*** Available data ***

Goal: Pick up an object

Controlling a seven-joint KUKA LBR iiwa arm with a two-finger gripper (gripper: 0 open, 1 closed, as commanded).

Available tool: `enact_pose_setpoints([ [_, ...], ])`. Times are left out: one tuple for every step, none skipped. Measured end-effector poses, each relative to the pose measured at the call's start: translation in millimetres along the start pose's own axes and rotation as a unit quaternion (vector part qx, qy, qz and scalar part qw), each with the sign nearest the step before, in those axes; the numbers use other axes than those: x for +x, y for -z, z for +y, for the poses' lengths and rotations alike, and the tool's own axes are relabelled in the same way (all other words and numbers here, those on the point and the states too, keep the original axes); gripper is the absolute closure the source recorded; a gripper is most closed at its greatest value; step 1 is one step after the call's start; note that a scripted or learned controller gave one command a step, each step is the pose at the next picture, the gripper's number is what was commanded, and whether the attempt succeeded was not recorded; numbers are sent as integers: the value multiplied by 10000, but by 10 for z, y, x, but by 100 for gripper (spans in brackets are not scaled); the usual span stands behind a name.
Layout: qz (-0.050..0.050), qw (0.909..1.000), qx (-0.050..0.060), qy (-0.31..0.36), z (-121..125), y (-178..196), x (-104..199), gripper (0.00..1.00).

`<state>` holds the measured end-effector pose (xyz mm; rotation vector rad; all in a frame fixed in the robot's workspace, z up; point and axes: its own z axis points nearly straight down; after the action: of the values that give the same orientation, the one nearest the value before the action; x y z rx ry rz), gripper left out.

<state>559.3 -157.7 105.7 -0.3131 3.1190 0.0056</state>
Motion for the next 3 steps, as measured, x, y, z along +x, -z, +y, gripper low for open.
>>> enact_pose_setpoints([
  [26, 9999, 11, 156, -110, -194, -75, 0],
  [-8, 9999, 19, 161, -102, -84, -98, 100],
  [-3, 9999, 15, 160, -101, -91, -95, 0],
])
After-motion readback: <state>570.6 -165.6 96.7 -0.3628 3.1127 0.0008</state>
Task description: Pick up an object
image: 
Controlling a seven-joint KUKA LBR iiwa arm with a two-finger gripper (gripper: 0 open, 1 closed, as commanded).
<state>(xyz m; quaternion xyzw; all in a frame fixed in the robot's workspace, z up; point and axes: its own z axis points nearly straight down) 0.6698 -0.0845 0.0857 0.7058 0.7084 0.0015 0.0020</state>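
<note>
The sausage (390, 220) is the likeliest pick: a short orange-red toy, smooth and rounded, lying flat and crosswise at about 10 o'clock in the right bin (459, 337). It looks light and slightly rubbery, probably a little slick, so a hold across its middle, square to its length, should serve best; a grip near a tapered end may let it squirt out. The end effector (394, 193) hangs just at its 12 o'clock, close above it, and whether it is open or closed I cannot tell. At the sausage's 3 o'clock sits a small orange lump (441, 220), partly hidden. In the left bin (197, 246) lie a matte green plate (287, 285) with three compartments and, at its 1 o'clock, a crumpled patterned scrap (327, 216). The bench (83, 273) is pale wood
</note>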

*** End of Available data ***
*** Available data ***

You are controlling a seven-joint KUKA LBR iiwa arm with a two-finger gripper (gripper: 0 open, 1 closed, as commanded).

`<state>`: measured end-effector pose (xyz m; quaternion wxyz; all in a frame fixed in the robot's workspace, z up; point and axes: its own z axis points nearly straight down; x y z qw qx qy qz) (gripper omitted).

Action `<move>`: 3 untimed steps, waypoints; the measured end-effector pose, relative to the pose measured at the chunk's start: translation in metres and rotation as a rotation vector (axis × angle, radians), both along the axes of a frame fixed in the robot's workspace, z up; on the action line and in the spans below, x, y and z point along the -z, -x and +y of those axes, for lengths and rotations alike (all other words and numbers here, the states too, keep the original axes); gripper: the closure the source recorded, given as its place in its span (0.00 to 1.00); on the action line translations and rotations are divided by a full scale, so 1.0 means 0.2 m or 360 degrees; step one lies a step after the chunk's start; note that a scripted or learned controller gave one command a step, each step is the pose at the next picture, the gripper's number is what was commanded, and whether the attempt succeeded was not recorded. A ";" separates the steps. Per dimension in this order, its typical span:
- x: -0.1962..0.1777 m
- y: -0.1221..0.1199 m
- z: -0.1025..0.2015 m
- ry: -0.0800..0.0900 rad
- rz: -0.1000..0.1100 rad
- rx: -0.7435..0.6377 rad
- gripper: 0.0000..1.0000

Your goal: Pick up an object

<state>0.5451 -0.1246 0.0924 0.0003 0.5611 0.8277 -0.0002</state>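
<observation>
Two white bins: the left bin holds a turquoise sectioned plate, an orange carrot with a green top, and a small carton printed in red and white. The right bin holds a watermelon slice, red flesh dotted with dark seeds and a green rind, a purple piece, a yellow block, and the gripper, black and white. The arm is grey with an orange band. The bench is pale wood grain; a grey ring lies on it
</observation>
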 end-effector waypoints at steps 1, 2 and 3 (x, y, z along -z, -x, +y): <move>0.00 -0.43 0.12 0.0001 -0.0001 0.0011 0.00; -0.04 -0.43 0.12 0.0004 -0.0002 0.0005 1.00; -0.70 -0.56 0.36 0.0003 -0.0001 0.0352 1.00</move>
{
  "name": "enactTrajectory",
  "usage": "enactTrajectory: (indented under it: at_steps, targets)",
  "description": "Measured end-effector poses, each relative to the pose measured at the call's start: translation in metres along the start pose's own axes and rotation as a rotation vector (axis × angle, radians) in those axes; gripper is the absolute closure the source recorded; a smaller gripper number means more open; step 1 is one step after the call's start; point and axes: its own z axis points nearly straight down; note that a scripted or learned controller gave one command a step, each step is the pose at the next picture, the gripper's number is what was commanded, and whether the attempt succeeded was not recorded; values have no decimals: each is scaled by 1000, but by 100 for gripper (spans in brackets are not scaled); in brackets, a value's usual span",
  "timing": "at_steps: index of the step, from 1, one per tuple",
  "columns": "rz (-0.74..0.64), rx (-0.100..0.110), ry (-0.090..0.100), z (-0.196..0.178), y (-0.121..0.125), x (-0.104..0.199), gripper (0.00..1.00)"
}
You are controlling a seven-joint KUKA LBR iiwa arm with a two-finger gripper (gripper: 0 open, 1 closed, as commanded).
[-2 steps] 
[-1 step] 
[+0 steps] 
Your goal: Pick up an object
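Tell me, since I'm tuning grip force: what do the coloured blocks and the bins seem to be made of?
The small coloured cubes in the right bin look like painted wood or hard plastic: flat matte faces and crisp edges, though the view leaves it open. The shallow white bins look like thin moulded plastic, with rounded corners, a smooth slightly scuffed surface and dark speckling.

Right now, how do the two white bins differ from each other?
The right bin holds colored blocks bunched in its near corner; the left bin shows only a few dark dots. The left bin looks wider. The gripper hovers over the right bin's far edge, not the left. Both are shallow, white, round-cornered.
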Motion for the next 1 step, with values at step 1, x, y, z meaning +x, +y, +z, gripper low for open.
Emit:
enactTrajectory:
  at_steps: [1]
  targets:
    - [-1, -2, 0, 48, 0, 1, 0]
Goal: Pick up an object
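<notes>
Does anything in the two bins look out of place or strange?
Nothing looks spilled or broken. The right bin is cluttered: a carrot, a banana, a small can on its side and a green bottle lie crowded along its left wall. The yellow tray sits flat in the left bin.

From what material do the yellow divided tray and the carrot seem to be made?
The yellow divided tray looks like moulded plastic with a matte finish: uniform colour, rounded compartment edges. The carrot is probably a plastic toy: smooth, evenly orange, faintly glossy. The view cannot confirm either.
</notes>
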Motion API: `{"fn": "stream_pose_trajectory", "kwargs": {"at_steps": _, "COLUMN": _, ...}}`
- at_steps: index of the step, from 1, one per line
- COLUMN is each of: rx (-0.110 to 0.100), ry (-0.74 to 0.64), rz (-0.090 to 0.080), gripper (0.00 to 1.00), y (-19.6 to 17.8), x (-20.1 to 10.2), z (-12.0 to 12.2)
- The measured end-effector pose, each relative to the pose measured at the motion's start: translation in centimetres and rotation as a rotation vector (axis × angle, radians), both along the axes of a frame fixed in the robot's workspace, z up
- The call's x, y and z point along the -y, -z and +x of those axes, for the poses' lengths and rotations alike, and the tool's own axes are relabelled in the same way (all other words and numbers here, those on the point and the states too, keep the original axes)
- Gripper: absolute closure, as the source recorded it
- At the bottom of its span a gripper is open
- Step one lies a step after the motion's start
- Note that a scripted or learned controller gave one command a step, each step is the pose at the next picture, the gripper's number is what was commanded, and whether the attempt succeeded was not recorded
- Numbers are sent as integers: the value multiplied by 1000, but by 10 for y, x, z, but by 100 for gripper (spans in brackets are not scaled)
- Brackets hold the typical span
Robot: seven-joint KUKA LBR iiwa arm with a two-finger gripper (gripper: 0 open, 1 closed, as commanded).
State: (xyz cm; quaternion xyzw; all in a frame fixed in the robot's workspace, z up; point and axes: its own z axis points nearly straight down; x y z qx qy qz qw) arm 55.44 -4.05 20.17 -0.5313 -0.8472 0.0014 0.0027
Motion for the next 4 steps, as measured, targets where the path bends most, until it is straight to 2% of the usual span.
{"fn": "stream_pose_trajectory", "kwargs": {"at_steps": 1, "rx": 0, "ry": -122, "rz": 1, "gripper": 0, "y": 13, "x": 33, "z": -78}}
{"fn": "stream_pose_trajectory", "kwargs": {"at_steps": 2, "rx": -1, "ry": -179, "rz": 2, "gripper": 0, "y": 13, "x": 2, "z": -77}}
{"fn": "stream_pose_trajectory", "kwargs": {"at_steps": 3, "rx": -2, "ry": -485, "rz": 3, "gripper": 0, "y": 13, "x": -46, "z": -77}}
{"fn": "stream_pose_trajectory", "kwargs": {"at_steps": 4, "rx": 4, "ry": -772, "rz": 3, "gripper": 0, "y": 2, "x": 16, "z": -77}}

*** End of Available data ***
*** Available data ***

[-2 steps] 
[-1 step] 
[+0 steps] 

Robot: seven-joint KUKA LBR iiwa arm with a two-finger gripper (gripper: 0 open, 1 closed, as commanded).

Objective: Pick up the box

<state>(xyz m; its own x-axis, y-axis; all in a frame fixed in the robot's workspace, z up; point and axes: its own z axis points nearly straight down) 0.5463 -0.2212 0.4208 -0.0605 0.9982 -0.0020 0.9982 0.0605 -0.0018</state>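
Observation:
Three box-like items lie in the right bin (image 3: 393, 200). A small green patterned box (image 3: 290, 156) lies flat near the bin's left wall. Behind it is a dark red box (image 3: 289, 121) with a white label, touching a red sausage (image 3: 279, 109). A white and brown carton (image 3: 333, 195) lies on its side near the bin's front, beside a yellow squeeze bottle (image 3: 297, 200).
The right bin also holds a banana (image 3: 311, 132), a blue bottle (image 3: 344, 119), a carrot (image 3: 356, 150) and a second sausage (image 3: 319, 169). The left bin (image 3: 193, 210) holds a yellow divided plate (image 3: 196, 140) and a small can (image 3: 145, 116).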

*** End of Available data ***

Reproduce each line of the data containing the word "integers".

> [Answer space]:
Available tool: `enact_pose_setpoints([ [_, ...], ])`. Times are left out: one tuple for every step, none skipped. Measured end-effector poses, each relative to the pose measured at the call's start: translation in millimetres along the start pose's own axes and rotation as a unit quaternion (vector part qx, qy, qz and scalar part qw), each with the sign nearest the step before, in those axes; the numbers use other axes than those: x for +x, y for -z, z for +y, for the poses' lengths and rotations alike, and the tool's own axes are relabelled in the same way (all other words and numbers here, those on the point and the states too, keep the original axes); gripper is the absolute closure the source recorded; a gripper is most closed at its greatest value; step 1 is one step after the call's start; note that a scripted or learned controller gave one command a step, each step is the pose at the next picture, the gripper's number is what was commanded, and whether the attempt succeeded was not recorded; numbers are sent as integers: the value multiplied by 10000, but by 10 for z, y, x, but by 100 for gripper (spans in brackets are not scaled); the usual span stands behind a name.
- Numbers are sent as integers: the value multiplied by 1000, but by 10 for y, x, z, but by 100 for gripper (spans in brackets are not scaled)

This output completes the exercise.